Exercise details: Within the data below, state how many lines contain the string "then". Provide the number only.

╔══

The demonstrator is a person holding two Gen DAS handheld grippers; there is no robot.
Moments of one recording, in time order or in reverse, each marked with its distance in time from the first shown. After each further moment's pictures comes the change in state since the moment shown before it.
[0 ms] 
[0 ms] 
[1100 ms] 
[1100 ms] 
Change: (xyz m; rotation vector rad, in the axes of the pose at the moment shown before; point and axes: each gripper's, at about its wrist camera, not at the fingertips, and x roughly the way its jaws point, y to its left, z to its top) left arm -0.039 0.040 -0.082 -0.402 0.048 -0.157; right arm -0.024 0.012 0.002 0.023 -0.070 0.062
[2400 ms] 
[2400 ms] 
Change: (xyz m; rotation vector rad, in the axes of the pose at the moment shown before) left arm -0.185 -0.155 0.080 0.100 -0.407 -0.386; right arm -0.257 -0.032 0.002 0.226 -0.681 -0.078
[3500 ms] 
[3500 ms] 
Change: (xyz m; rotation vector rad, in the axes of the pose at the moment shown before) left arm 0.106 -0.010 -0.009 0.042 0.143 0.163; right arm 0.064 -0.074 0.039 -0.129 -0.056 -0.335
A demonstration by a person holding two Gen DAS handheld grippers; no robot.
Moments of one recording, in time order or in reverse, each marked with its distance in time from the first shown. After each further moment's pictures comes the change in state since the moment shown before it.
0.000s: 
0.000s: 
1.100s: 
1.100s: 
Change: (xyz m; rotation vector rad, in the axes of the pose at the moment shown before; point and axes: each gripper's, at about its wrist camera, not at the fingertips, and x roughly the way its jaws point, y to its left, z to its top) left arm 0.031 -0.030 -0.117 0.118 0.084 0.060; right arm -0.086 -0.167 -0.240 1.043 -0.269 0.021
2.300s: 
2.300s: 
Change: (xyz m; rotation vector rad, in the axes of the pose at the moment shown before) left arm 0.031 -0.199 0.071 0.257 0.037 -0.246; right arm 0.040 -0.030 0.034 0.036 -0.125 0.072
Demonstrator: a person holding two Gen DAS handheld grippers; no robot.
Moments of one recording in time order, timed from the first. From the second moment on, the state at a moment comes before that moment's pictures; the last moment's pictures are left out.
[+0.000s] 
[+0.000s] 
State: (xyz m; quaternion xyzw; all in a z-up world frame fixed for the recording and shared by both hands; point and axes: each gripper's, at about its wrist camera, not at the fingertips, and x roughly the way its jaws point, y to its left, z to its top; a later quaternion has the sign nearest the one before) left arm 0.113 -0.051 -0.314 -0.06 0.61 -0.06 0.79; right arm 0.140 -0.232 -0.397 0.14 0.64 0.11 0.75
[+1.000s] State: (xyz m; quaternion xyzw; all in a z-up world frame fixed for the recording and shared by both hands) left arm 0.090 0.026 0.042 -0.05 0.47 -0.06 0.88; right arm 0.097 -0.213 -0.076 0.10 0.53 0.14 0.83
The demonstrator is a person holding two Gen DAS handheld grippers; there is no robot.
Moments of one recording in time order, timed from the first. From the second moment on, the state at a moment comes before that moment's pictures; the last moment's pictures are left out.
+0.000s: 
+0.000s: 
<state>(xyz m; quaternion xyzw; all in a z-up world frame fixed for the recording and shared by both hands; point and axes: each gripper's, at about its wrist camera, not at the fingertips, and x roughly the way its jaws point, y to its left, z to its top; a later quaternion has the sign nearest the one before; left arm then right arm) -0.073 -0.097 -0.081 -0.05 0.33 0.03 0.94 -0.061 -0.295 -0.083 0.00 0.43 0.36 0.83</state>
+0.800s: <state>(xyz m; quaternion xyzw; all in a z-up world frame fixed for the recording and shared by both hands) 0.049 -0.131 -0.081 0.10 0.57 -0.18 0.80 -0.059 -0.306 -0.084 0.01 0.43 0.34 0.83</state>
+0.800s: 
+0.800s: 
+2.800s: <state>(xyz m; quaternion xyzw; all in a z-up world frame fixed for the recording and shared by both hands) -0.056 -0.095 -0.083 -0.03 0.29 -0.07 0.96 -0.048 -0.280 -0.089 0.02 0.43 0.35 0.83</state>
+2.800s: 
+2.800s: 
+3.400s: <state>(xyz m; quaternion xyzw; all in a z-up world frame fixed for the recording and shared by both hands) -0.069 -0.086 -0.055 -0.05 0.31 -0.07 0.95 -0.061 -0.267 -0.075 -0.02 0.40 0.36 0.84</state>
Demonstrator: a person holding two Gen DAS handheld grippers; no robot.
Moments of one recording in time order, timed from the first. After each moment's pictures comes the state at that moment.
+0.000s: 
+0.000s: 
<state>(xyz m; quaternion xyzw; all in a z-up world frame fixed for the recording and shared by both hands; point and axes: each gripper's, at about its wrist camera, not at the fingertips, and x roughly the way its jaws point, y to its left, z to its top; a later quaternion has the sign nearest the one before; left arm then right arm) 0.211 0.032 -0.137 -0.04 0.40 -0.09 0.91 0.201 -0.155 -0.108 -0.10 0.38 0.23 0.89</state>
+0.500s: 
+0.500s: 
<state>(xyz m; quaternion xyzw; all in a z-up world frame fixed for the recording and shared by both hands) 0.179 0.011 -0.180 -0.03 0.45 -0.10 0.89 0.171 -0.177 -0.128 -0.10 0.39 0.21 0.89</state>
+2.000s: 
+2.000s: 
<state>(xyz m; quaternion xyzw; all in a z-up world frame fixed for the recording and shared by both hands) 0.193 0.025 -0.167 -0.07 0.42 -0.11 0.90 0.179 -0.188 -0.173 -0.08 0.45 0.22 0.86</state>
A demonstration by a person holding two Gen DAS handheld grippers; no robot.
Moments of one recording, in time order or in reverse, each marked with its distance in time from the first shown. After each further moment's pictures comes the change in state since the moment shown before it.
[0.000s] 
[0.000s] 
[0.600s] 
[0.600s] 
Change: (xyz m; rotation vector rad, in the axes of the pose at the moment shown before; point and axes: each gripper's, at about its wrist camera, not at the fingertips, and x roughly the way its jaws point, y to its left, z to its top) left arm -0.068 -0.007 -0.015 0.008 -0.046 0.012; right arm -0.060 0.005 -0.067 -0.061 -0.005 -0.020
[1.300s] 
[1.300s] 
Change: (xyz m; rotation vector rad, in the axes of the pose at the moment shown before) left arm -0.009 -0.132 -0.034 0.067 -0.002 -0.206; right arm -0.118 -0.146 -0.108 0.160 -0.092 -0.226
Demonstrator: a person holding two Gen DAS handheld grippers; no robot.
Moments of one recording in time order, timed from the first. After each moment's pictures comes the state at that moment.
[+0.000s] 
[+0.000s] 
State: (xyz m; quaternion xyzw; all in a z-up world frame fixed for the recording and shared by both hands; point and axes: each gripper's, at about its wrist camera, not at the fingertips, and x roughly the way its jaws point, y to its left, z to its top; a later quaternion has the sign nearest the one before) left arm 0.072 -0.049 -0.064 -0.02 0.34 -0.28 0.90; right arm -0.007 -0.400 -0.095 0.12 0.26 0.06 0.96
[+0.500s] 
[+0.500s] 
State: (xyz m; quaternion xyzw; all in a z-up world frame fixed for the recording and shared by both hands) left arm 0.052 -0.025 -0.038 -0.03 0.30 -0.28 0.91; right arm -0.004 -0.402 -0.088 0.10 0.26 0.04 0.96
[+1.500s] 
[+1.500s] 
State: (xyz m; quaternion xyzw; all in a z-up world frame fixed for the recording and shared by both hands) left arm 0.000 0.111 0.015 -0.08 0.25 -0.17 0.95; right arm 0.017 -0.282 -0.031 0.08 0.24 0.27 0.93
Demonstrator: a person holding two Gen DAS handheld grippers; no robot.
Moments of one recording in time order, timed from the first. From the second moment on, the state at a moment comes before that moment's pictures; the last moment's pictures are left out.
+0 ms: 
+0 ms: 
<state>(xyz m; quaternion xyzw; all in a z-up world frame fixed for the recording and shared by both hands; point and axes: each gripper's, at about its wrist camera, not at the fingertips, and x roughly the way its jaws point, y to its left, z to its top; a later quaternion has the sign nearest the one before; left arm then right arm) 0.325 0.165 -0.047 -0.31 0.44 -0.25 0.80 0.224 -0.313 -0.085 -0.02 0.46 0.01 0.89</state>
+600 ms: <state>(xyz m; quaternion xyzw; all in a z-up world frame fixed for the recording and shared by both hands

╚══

Result below: 3